Keeping afloat upgrade!

Soldato
Joined
1 Jan 2007
Posts
3,186
Location
Exeter
Hi all,

My venerable old system is getting a bit long in the tooth now and I've finally decided to give it a spruce up. My budget is about £600-700 for cpu, mobo, ram, gpu + a little bit more storage. My heaviest usage is gaming at 1080p, I don't do any video processing or other intensive tasks like that.

My current config is as follows:
Intel i5 4460 3.2ghz
8gb 1600Mhz RAM
Radeon R9 270X 2gb
120gb SSD (and various storage drives - I'm going to keep the faster one and move the other RAIDed two out to a NAS)
620w PSU

Taking inspiration from this thread, I've decided to go with the following:

Total: £622.90 (includes shipping: £0.00)​

How does that look? It's been a while since I've done anything hardware related so please let me know if it needs changing :)

Thanks,

MD
 
Thanks! The PSU is a Corsair HX620w so it's coming up for a decade old now. It's been pretty faultless though, I don't know what the lifetime is on those kind of things?
 
Think it's best to err on the side of caution and replace once warranty expires - if the PSU goes it can take components with it
 
Think it's best to err on the side of caution and replace once warranty expires - if the PSU goes it can take components with it

With that Corsair, I doubt that would happen. It's a Seasonic based model & it got a Ton of good reviews upon release. Having said that I owned 2 Corsair HX PSU's & both went pop (520 & 650) neither one of them didn't take any hardware with them when they expired.
 
With that Corsair, I doubt that would happen. It's a Seasonic based model & it got a Ton of good reviews upon release. Having said that I owned 2 Corsair HX PSU's & both went pop (520 & 650) neither one of them didn't take any hardware with them when they expired.

No matter what brand, if it's a decade old, its caps will have degraded. Agree with @bagel.
 
/\/\/\ Wont that depend on how hard a life its led over 10 years? I would understand cap degradation if it had been on at full load everyday a least 8 hours a day, but if it was on for only for a few hours with a light load on the PSU that would make a difference?

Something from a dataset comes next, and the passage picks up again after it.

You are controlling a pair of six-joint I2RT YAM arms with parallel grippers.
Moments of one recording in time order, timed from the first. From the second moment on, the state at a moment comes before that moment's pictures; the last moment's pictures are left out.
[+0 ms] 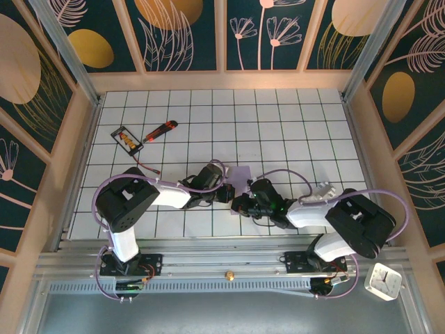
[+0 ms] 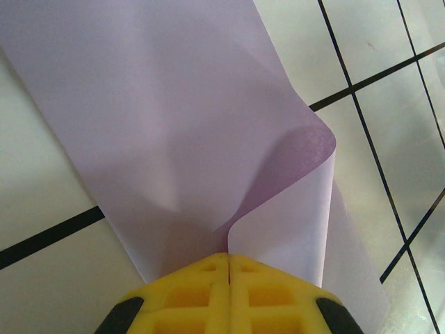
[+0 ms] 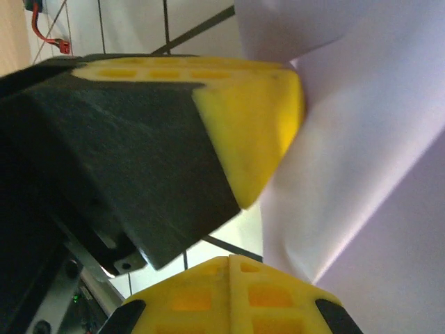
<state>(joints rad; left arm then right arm) -0.84 1.83 0.76 0.29 0.23 -0.66 0.86 1.44 0.36 0.40 -0.26 1.12</state>
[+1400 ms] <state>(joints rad) -0.84 1.83 0.77 0.27 0.23 -0.66 0.64 1.26 0.37 0.22 -0.32 1.02</state>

I also thought that Capacititors would have nothing to do with taking out other hardware when a PSU goes bang, unless them doing so releases a large current surge with the PSU's own overvoltage protection unable to cope with said surge.

Doesnt Ryzen have something similar to intels own sleep state (Introduced with Haswell) that older PSU's could not cope with. In which case a new PSU would be needed anyway?